This is a page that curates AI-related papers published worldwide. All content here is summarized using Google Gemini and operated on a non-profit basis. Copyright for each paper belongs to the authors and their institutions; please make sure to credit the source when sharing.
SWE-bench and its variants have limitations such as limited repositories, manual work dependency, lack scalability, and have risks of overfitting and data contamination. In this paper, we present SWE-bench-Live, a new benchmark that can be updated in real time, to overcome these limitations . SWE-bench-Live consists of tasks extracted from 93 repositories based on 1,319 GitHub issues created after 2024, and each task provides a dedicated Docker image for reproducible execution. It automates the process from instance creation to environment configuration through the automated curation pipeline, \method, to enable scalability and continuous updates.
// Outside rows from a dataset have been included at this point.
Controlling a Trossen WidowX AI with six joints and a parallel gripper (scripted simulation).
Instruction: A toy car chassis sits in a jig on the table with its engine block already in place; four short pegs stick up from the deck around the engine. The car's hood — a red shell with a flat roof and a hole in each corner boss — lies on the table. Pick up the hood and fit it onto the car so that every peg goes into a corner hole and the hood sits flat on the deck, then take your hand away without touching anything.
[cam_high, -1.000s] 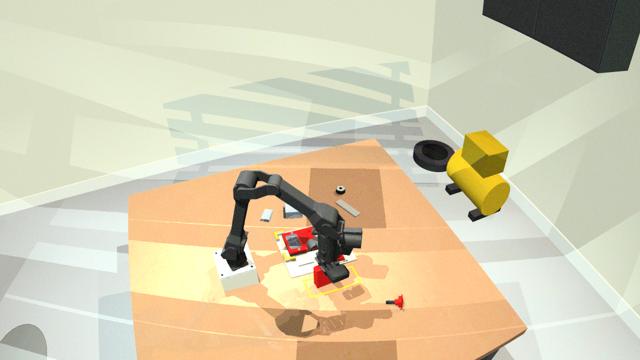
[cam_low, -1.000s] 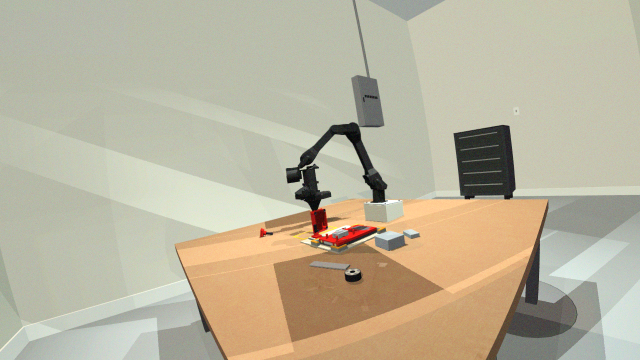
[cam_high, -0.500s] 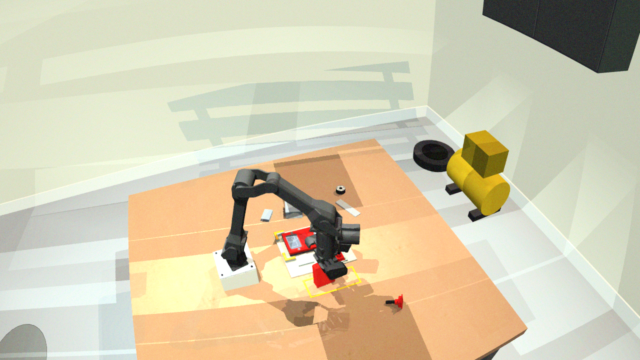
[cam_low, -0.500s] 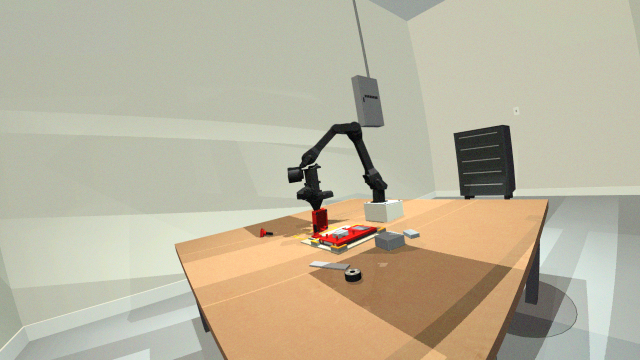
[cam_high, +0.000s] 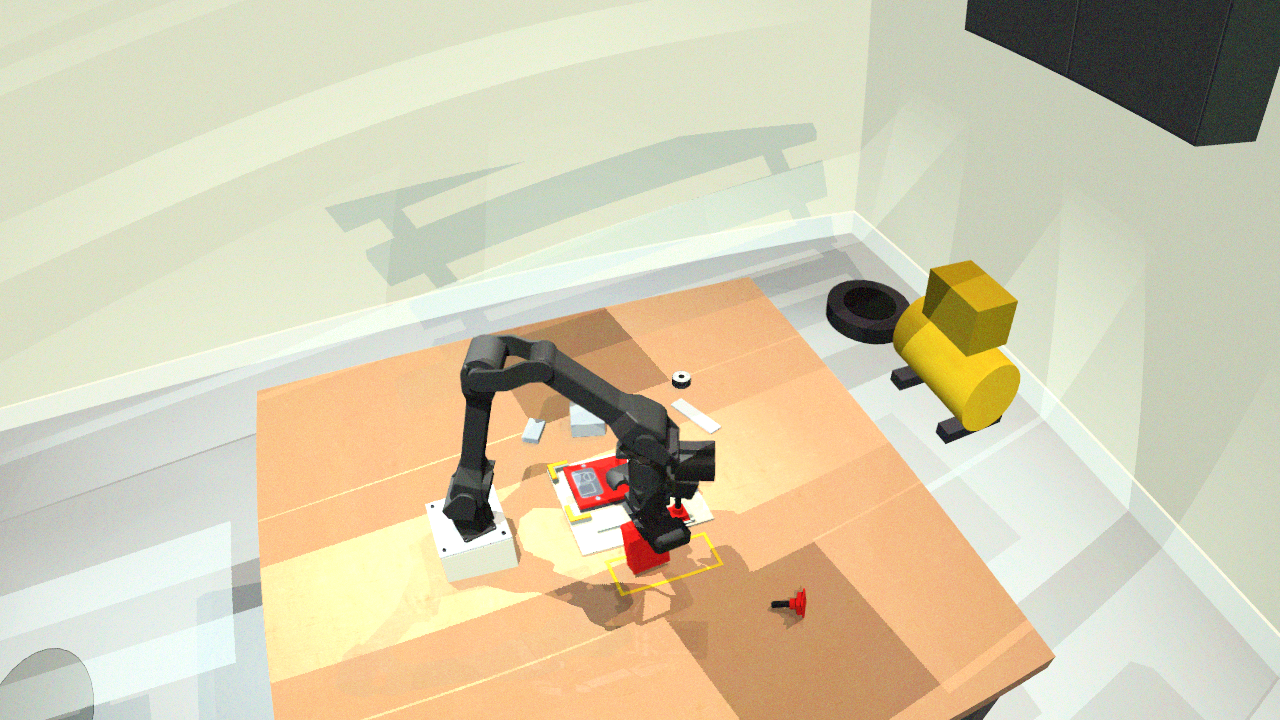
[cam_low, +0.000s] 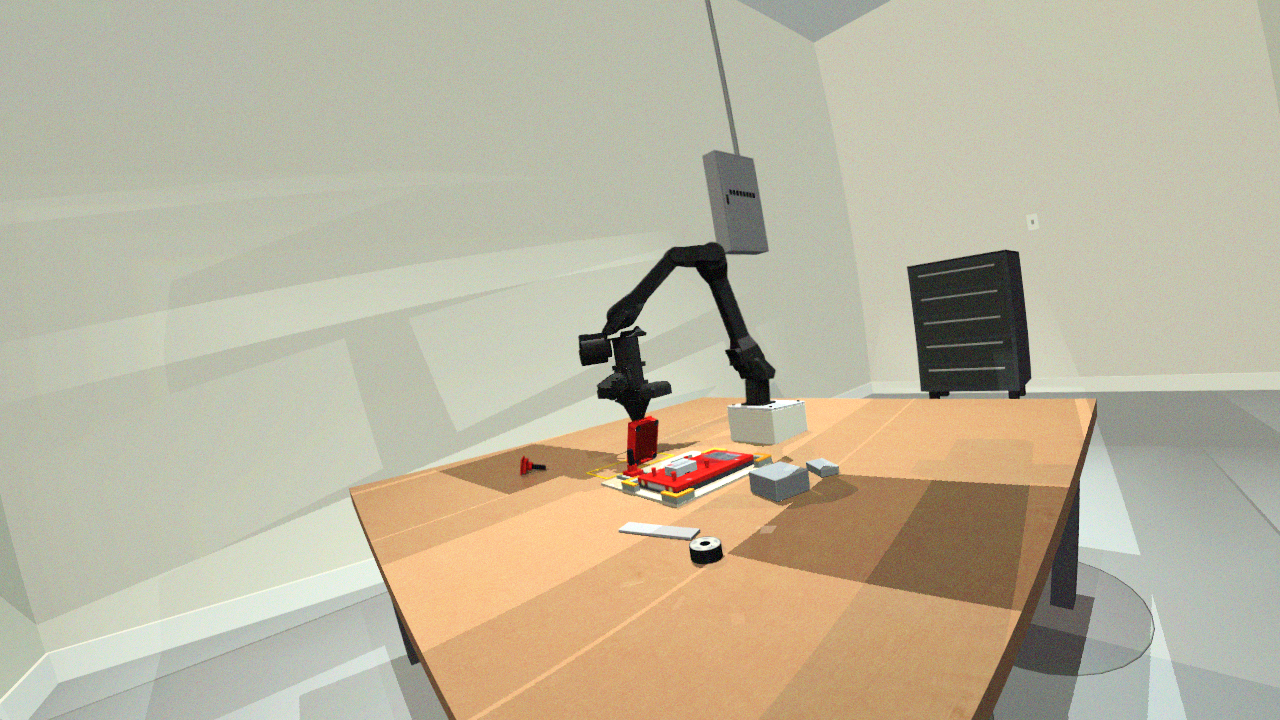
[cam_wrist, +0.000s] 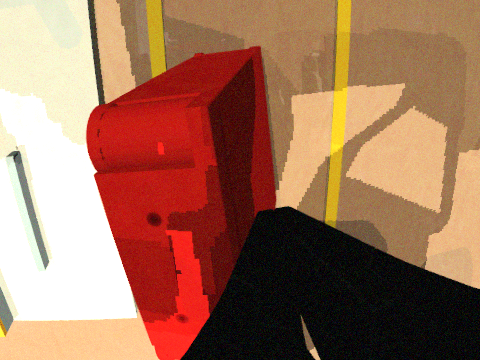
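Right now my gripper tip is 1 cm to the right of the red hood and 3 cm above it. Also, from my gripper tip: grey flat bar 29 cm ahead, 28 cm to the left, 7 cm below; white jig 7 cm ahead, 18 cm to the left, 7 cm below; grey engine block 11 cm ahead, 20 cm to the left, 5 cm below.
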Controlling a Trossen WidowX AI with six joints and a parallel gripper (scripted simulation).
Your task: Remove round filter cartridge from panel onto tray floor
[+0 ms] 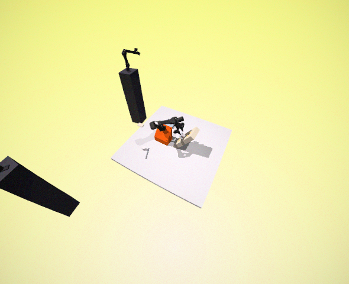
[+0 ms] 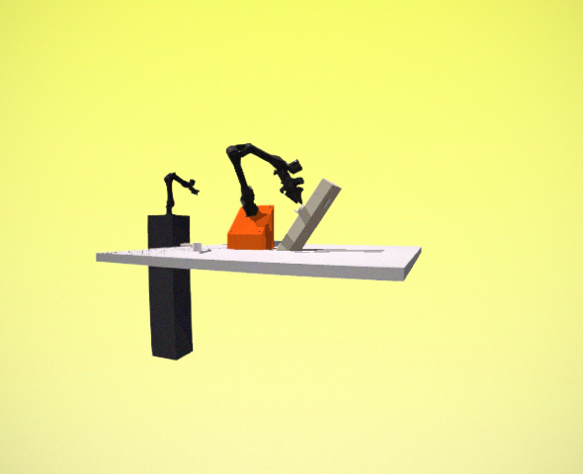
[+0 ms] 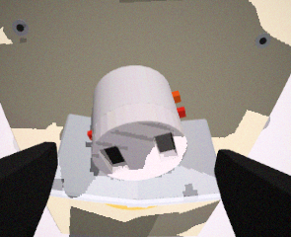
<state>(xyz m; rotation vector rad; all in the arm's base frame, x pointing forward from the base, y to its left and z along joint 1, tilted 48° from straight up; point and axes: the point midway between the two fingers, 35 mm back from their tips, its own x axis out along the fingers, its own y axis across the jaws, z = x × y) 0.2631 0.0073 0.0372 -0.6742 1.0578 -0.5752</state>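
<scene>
Right now the white round filter cartridge is 20 mm ahead of my gripper tip and 30 mm below it. The rest, counted from my gripper tip: beige service panel: 60 mm ahead, 10 mm to the right, 50 mm below; then grey square tray: 310 mm behind, 310 mm to the left, 220 mm below.
</scene>
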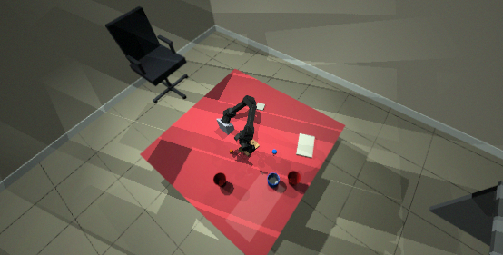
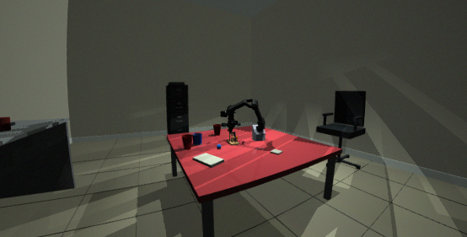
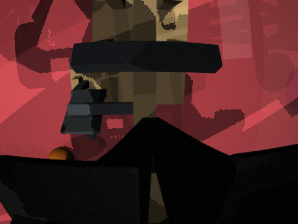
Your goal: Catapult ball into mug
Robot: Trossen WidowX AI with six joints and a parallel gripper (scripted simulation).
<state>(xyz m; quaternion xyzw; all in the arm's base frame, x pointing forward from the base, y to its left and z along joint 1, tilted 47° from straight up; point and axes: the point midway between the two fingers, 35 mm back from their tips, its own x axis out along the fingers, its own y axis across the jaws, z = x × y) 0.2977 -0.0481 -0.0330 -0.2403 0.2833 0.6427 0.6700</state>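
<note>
The wooden catapult is 3 cm below my gripper tip, 2 cm to the left of it and 2 cm behind it. The rest, counted from my gripper tip: orange ball (10 cm behind, 8 cm to the right, 8 cm below); blue mug (33 cm ahead, 6 cm below, 5 cm to the right); blue ball (18 cm ahead, 15 cm to the left, 7 cm below).
</note>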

It shows performance differences compared to existing benchmarks, and performs detailed analysis according to repository source, issue recency, and task difficulty.
Takeaways, Limitations
•
Takeaways:
◦
We present SWE-bench-Live, a benchmark that can be updated in real time, to overcome the limitations of existing benchmarks (dependence on manual work, storage limitations, and data corruption risk).
◦
Scalability and continuous updates possible through automated curation pipeline.
◦
Reflects a realistic software development environment, including various repositories and up-to-date issues.
◦
Evaluate and analyze the performance of modern LLM and agent frameworks to identify performance differences.
•
Limitations:
◦
Benchmark data to date is limited to GitHub issues from 2024 onwards (time constraints on data).
◦
\Method The detailed description of the specific algorithm and performance of the pipeline may be lacking.
◦
The level of support for various programming languages and development environments is not explicitly stated.